- [WHAT YOU NEED TO DO] All of the data is to be restated word for word.

·····

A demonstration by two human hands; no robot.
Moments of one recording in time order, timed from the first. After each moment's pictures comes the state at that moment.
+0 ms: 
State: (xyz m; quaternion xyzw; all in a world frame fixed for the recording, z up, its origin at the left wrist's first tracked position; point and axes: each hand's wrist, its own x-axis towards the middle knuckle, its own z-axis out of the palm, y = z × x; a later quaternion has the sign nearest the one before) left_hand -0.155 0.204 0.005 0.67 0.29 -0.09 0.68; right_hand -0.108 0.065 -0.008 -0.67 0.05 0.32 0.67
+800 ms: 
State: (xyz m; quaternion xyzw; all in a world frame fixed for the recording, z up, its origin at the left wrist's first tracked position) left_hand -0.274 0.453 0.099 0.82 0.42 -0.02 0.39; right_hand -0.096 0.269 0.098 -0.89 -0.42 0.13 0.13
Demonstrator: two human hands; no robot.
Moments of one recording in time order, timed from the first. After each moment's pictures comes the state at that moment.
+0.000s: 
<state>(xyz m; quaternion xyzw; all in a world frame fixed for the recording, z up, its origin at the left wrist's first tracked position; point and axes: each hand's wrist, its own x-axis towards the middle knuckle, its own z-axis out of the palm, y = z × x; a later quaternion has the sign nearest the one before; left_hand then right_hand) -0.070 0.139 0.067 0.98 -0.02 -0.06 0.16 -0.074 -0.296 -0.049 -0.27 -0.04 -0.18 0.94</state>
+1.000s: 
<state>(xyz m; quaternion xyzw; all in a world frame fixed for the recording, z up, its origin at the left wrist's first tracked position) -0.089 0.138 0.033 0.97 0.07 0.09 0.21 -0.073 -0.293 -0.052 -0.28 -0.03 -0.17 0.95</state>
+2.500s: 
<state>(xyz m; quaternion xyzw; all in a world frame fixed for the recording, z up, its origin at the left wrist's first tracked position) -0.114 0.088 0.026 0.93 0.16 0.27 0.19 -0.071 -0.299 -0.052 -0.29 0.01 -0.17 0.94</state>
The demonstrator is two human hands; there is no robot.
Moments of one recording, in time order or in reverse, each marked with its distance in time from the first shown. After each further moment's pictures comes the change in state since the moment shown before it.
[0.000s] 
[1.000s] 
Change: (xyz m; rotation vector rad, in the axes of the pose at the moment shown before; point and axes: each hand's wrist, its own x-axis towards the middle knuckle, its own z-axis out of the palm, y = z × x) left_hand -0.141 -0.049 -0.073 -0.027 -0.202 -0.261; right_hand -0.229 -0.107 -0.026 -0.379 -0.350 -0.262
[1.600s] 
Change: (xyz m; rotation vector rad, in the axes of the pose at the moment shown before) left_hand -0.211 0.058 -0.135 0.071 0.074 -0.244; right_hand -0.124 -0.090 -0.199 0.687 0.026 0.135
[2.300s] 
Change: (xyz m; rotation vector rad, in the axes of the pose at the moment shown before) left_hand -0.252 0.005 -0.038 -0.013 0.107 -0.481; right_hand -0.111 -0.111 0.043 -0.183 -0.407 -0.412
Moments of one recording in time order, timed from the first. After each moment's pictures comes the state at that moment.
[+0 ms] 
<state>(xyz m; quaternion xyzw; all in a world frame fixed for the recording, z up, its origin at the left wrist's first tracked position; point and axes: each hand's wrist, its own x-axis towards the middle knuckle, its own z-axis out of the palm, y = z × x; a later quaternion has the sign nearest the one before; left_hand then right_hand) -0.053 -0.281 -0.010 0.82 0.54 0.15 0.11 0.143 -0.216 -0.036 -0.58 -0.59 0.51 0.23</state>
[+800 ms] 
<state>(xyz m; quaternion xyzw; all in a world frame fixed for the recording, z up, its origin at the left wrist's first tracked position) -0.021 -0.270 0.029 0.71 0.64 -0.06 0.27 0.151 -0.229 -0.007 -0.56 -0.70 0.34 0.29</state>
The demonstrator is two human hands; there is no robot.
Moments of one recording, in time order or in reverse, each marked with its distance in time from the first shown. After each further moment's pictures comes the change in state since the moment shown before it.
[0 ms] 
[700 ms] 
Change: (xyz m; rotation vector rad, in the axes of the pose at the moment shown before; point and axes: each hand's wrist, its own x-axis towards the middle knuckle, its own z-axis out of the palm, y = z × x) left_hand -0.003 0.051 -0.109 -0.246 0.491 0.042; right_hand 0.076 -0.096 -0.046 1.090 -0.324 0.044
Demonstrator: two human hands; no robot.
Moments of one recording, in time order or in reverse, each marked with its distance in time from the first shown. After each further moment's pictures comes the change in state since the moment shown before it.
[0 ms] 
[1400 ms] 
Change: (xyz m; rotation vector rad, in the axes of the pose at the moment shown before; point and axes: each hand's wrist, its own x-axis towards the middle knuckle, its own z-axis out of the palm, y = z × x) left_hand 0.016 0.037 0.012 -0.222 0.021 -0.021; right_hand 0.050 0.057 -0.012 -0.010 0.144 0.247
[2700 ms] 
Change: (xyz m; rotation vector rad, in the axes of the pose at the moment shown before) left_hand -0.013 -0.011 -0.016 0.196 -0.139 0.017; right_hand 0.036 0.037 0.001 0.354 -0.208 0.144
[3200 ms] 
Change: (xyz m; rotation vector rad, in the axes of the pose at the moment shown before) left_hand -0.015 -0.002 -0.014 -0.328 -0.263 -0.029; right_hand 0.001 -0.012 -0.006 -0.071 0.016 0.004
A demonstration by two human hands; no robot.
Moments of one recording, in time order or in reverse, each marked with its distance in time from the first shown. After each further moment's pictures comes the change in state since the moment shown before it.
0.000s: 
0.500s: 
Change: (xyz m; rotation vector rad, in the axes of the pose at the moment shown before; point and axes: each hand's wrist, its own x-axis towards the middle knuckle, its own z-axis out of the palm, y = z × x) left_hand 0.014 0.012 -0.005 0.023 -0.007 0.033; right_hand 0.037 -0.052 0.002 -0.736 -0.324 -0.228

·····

- [SOLUTION TO THE EXERCISE]
A demonstration by two human hands; no robot.
Moments of one recording in time order, timed from the first. After each moment's pictures comes the state at that moment.
+0 ms: 
State: (xyz m; quaternion xyzw; all in a world frame fixed for the recording, z up, its origin at the left wrist's first tracked position; point and axes: each hand's wrist, its own x-axis towards the middle knuckle, its own z-axis out of the palm, y = z × x; a later quaternion has the sign nearest the one before) left_hand -0.155 0.204 0.005 0.67 0.29 -0.09 0.68; right_hand -0.108 0.065 -0.008 -0.67 0.05 0.32 0.67
+800 ms: 
State: (xyz m; quaternion xyzw; all in a world frame fixed for the recording, z up, its origin at the left wrist's first tracked position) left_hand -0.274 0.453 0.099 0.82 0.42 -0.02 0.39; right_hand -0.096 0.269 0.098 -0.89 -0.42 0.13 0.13
Demonstrator: two human hands; no robot.
Moments of one recording in time order, timed from the first. After each moment's pictures comes the state at that moment.
+0.000s: 
<state>(xyz m; quaternion xyzw; all in a world frame fixed for the recording, z up, its origin at the left wrist's first tracked position; point and axes: each hand's wrist, its own x-axis towards the middle knuckle, its own z-axis out of the palm, y = z × x; a later quaternion has the sign nearest the one before; left_hand then right_hand) -0.070 0.139 0.067 0.98 -0.02 -0.06 0.16 -0.074 -0.296 -0.049 -0.27 -0.04 -0.18 0.94</state>
+1.000s: 
<state>(xyz m; quaternion xyzw; all in a world frame fixed for the recording, z up, its origin at the left wrist's first tracked position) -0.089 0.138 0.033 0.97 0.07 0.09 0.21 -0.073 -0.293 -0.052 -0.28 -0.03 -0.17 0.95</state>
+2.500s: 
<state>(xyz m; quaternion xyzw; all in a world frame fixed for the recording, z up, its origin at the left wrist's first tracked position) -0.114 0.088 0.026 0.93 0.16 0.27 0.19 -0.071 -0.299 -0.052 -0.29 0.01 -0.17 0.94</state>
The demonstrator is two human hands; there is no robot.
Moments of one recording, in time order or in reverse, each marked with its distance in time from the first shown. After each further moment's pictures comes the change in state since the moment shown before it.
[0.000s] 
[1.000s] 
Change: (xyz m; rotation vector rad, in the axes of the pose at the moment shown before; point and axes: each hand's wrist, its own x-axis towards the middle knuckle, its own z-axis out of the palm, y = z × x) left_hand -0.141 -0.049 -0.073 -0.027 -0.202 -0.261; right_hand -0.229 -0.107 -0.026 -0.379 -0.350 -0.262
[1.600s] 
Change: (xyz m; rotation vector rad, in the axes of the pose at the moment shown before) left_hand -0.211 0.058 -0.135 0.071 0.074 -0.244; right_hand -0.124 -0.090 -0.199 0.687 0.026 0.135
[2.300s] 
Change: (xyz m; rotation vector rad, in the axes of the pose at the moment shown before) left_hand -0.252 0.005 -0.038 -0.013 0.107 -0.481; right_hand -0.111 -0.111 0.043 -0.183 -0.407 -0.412
Moments of one recording in time order, timed from the first. After each moment's pictures comes the state at that moment.
[+0 ms] 
<state>(xyz m; quaternion xyzw; all in a world frame fixed for the recording, z up, its origin at the left wrist's first tracked position; point and axes: each hand's wrist, its own x-axis towards the middle knuckle, its own z-axis out of the palm, y = z × x; a later quaternion has the sign nearest the one before; left_hand then right_hand) -0.053 -0.281 -0.010 0.82 0.54 0.15 0.11 0.143 -0.216 -0.036 -0.58 -0.59 0.51 0.23</state>
[+800 ms] 
<state>(xyz m; quaternion xyzw; all in a world frame fixed for the recording, z up, its origin at the left wrist's first tracked position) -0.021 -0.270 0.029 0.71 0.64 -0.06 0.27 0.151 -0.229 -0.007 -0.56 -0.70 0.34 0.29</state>
The demonstrator is two human hands; there is no robot.
Moments of one recording, in time order or in reverse, each marked with its distance in time from the first shown. After each further moment's pictures comes the change in state since the moment shown before it.
[0 ms] 
[700 ms] 
Change: (xyz m; rotation vector rad, in the axes of the pose at the moment shown before; point and axes: each hand's wrist, its own x-axis towards the middle knuckle, its own z-axis out of the palm, y = z × x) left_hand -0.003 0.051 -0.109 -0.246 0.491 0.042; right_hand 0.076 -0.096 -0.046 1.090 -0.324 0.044
Demonstrator: two human hands; no robot.
Moments of one recording, in time order or in reverse, each marked with its distance in time from the first shown. After each further moment's pictures comes the change in state since the moment shown before it.
[0 ms] 
[1400 ms] 
Change: (xyz m; rotation vector rad, in the axes of the pose at the moment shown before; point and axes: each hand's wrist, its own x-axis towards the middle knuckle, its own z-axis out of the palm, y = z × x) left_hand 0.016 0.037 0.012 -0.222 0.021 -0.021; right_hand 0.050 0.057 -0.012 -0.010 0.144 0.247
[2700 ms] 
Change: (xyz m; rotation vector rad, in the axes of the pose at the moment shown before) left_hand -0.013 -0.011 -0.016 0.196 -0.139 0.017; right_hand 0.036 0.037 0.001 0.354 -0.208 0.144
[3200 ms] 
Change: (xyz m; rotation vector rad, in the axes of the pose at the moment shown before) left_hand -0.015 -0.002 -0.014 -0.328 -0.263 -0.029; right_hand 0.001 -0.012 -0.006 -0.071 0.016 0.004
A demonstration by two human hands; no robot.
Moments of one recording, in time order or in reverse, each marked with its distance in time from the first shown. After each further moment's pictures comes the change in state since the moment shown before it.
0.000s: 
0.500s: 
Change: (xyz m; rotation vector rad, in the axes of the pose at the moment shown before; point and axes: each hand's wrist, its own x-axis towards the middle knuckle, its own z-axis out of the palm, y = z × x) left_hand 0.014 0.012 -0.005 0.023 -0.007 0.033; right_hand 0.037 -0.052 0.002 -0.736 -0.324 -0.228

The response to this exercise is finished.